Glass Loewen doors connect the expanded kitchen to the all-season patio.

Heather Sweeney, a senior designer with Mom’s Design Build, is used to working with people who say they love to entertain. But when she arrived at Bret and Jen’s house for their first meeting and saw how Jen had made a bunch of appetizers for the occasion, she knew creating the perfect place for hosting family and friends truly was a top priority. “It was so clear from the beginning that Jen gets so much joy out of having people over and preparing food,” Heather recalls.

Though they liked some things about their kitchen and living room, Bret and Jen felt the space was too small for gatherings, particularly the island, which was hard to navigate around once the kitchen got crowded. Low ceilings were also a problem because both rooms are located on the home’s lower level. To open up the living area and improve sightlines to the lake, Mom’s tore off the back of the house, as well as the old deck, and built a spacious, elevated, bluestone patio. “If we had put the patio at ground level, we would have just seen our yard from the kitchen because of the way the grass slopes down,” Bret explains. “But by elevating it, we’ve got a great view of the lake, and it seems closer to us now than it did before.”

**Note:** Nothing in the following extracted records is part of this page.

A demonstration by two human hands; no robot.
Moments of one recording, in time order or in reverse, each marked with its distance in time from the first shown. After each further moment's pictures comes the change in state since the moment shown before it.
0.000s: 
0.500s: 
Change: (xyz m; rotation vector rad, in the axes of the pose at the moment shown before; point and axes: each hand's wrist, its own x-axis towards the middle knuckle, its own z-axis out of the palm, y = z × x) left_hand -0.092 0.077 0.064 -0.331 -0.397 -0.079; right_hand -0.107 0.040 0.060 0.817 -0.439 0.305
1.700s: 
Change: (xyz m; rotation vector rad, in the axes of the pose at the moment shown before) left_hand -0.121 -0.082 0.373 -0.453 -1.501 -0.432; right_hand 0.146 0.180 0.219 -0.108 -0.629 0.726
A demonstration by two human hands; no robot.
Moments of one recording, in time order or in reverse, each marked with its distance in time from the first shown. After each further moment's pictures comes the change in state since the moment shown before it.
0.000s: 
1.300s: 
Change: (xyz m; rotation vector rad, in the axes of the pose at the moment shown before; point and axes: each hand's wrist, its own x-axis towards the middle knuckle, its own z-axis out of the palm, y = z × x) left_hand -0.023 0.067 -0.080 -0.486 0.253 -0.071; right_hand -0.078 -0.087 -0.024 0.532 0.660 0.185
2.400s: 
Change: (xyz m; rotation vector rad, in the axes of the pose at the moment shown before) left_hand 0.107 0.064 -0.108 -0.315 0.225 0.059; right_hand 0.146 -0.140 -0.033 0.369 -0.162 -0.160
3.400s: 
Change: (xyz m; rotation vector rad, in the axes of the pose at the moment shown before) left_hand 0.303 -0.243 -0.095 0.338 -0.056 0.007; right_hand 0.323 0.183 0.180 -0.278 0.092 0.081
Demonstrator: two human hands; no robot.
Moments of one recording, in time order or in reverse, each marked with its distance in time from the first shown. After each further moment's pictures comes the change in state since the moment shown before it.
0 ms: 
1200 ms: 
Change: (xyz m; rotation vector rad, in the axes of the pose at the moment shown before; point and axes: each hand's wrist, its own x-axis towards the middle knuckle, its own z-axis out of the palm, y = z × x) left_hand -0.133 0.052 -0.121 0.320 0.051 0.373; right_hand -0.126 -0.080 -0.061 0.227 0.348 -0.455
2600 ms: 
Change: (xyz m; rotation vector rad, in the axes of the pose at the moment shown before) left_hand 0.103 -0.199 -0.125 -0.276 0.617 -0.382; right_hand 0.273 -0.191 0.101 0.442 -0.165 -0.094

A raised garden bed with hydrangeas and wild geranium border the pergola and outdoor dining space, where a fireplace, television, and cozy seating area bring the indoors out.

Removing the back wall and deck gave them enough room to increase the size of the island and add a long bar-height table and chairs. An 18-foot-long wall of glass Loewen doors connect the expanded kitchen and living area to the new outdoor patio, and can be left wide open or closed, depending on the weather. Designed with motorized, louvered roof slats that can be opened to let in light and air, or closed to keep out harsh sun or rain, these types of pergolas have been popular in other states for years and are increasingly being used in Minnesota for outdoor rooms.

Retractable Phantom screens that quietly roll up into the pergola’s frame can be easily opened or closed with the push of a button. “I think the concept of a louvered roof pergola is the first transformational space that can really work with our bizarre weather,” says Jim Sweeney, owner of Mom’s Design Build. (He went on to explain that the louvers should be kept closed when covered by heavy snow to protect the motor.)

Envisioning the Possibilities

Retractable Phantom screens offer gorgeous views of the nearby lake.

Like many people, Bret and Jen found it difficult to visualize ideas without having something to look at. So, from the start, Mom’s Design Build used a 3D model to show the couple different aspects of the project, and help them envision what the finished space would be like. “We can put furniture and people into the space to give them a frame of reference, or we spin the model around so they can see what the view would be like from the sink or from the steps down to the yard,” Heather explains.

During the project, Kelley Woodhead, Mom’s Design Build project manager, met regularly with the couple, and Bret, who works in the construction industry, collaborated closely with the team on mechanical issues such as concealing wiring, as well as downspouts from the house and pergola, inside the pergola’s columns for a cleaner look. Raised-bed gardens on either side of the patio soften its stone edges and offer just enough space for growing a few sun-loving, low-maintenance plants, including Bobo hydrangeas, allium, yarrow, and wild geranium.

After years of not being able to spend much time outside in the backyard, Bret and Jen could hardly wait for the patio to be finished last summer. Toward the end, after the crew had left for the day, the two of them started pulling furniture outside so they could sit there and relax. “It’s been amazing,” Jen says. “We were out there every single night because we wanted to be there so bad. We’ve spent more time out there in the last three months than we did in 17 years.”